Requirement: Return every record below exactly as written, omitting any pictures.

»»

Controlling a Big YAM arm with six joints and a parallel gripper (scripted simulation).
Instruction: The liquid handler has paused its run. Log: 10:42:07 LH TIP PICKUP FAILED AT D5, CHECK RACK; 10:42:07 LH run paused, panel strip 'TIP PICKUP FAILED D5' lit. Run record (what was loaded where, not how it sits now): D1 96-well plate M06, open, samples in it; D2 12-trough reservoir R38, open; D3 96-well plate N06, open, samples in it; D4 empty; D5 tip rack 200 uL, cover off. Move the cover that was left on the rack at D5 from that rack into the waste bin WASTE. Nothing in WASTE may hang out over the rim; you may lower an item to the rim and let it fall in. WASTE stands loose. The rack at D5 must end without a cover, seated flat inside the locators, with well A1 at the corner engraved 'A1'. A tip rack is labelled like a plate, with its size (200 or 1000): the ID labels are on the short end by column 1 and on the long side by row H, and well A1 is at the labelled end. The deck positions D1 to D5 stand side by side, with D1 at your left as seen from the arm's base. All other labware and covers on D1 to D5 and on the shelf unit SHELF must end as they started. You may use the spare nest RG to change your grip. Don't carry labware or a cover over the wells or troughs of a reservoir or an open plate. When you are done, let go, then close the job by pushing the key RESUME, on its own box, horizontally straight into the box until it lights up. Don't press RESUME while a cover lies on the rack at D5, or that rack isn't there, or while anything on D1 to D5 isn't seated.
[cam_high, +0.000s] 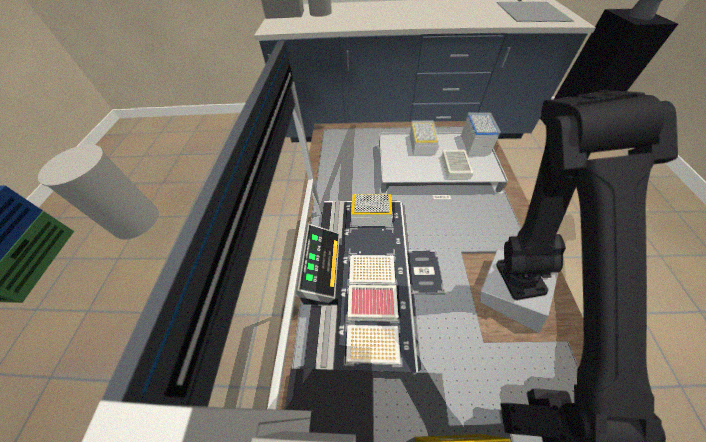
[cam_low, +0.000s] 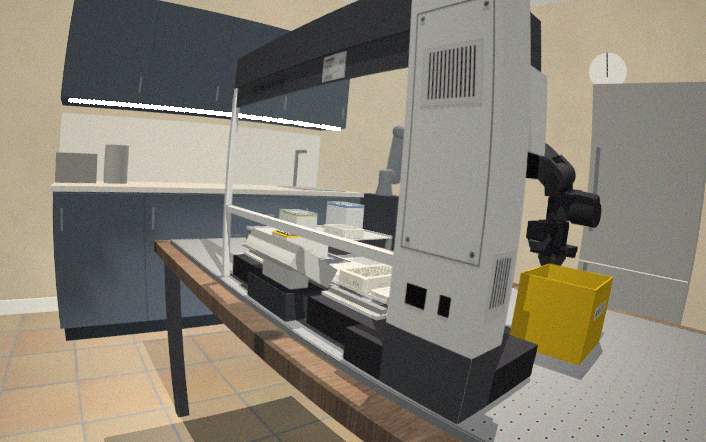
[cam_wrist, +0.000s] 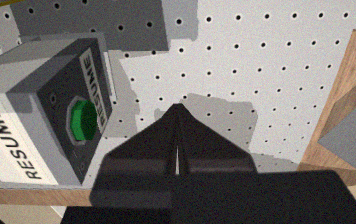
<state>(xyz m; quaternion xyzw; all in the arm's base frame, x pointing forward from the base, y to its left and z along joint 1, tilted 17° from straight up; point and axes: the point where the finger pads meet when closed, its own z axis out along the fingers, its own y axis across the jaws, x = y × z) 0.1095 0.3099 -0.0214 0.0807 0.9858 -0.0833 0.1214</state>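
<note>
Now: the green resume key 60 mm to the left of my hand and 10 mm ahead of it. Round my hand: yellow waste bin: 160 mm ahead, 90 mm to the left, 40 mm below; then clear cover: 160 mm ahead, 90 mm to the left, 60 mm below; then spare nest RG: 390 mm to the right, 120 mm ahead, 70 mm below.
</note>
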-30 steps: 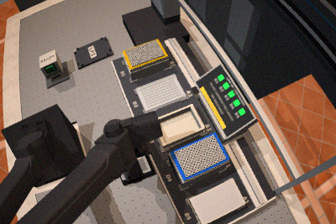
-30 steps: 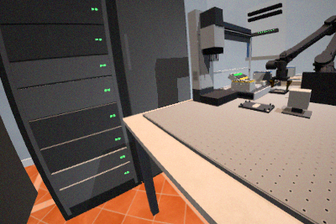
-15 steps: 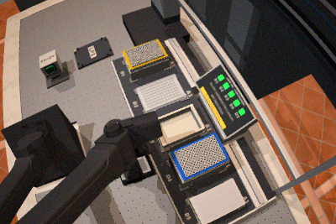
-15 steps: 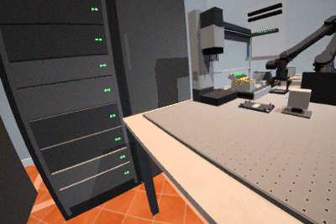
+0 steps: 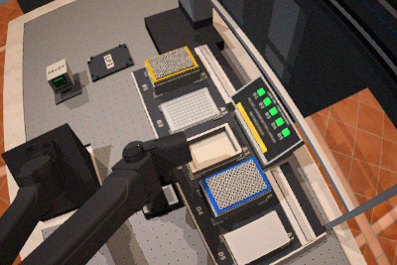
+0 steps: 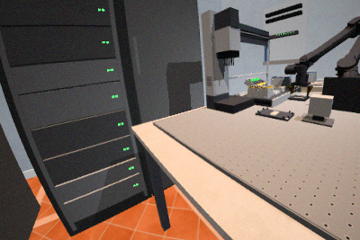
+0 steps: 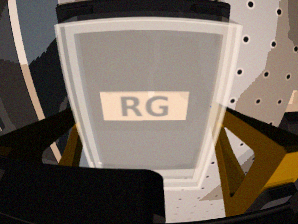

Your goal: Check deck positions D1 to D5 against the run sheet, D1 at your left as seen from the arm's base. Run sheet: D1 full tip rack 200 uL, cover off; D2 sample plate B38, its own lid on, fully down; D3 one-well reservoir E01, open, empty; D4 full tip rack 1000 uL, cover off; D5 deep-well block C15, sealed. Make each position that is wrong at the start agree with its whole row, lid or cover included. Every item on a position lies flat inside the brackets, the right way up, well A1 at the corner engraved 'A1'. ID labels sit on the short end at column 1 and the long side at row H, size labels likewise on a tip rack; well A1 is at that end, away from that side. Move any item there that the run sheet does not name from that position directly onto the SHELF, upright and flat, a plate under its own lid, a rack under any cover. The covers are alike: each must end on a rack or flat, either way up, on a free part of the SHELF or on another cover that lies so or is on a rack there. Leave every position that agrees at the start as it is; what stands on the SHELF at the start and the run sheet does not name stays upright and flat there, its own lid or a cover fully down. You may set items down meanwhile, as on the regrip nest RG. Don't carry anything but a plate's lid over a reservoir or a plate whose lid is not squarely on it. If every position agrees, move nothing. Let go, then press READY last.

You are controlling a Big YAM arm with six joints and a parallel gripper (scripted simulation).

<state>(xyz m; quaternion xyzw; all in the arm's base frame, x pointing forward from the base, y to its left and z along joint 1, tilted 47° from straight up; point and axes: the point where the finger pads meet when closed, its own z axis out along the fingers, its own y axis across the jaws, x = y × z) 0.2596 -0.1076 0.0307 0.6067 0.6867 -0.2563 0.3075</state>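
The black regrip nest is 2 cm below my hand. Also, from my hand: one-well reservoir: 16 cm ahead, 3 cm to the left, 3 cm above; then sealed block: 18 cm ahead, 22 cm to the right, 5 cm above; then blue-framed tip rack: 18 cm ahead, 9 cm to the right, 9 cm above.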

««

Solution to this exercise:
Controlling a Big YAM arm with six joints and a parallel gripper (scripted simulation).
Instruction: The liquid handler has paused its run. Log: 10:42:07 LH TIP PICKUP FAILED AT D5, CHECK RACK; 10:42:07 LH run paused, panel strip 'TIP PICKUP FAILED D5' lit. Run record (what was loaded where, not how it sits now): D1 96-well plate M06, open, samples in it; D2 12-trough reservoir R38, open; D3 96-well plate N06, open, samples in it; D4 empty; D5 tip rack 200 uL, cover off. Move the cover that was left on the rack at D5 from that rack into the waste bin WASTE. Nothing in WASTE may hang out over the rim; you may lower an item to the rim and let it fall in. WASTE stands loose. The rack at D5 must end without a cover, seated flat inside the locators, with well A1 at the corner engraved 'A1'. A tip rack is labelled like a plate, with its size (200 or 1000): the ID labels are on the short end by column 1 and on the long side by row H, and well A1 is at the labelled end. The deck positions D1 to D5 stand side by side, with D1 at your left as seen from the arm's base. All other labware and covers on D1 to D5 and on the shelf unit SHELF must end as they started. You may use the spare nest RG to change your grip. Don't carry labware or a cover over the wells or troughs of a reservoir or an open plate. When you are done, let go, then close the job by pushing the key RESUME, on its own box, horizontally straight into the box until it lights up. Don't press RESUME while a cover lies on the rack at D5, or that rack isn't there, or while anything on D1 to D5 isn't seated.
[cam_high, +0.000s] 
[cam_low, +0.000s] 
[cam_wrist, +0.000s] 
<state>(xyz m; quaternion xyzw; all in the arm's base frame, x pointing forward from the base, y to its left and z along joint 1, tilted 17° from straight up; point and axes: the point where the finger pads meet when closed, its own z axis out along the fingers, its own y axis across the jaws, x = y × z) 0.1095 0.3099 -0.0214 0.0807 0.9858 -0.0833 0.1214</state>
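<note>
Now: the green resume key 60 mm to the left of my hand and 10 mm ahead of it. Round my hand: yellow waste bin: 160 mm ahead, 90 mm to the left, 40 mm below; then clear cover: 160 mm ahead, 90 mm to the left, 60 mm below; then spare nest RG: 390 mm to the right, 120 mm ahead, 70 mm below.
</note>
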-30 steps: 
-30 steps: 
-15 steps: 
-15 steps: 
+0 steps: 
+0 steps: 
+0 steps: 

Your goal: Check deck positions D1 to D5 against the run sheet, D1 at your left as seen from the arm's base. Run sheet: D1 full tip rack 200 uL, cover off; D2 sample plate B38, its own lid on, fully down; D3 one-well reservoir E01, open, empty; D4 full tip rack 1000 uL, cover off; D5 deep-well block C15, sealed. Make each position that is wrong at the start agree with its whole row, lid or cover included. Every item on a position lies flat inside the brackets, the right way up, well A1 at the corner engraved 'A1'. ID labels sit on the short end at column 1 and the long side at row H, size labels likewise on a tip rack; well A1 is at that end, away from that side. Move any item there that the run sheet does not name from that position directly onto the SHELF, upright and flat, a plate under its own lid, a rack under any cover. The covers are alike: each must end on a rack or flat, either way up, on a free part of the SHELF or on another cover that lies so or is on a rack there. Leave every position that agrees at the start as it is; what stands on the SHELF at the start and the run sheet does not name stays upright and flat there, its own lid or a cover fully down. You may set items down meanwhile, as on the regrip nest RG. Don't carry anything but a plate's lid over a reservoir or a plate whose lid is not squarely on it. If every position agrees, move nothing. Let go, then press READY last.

You are controlling a Big YAM arm with six joints and a parallel gripper (scripted simulation).

<state>(xyz m; quaternion xyzw; all in the arm's base frame, x pointing forward from the base, y to its left and z along joint 1, tilted 47° from straight up; point and axes: the point where the finger pads meet when closed, its own z axis out along the fingers, its own y axis across the jaws, x = y × z) 0.2596 -0.1076 0.0307 0.6067 0.6867 -0.2563 0.3075</state>
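The black regrip nest is 2 cm below my hand. Also, from my hand: one-well reservoir: 16 cm ahead, 3 cm to the left, 3 cm above; then sealed block: 18 cm ahead, 22 cm to the right, 5 cm above; then blue-framed tip rack: 18 cm ahead, 9 cm to the right, 9 cm above.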

No additional output is needed.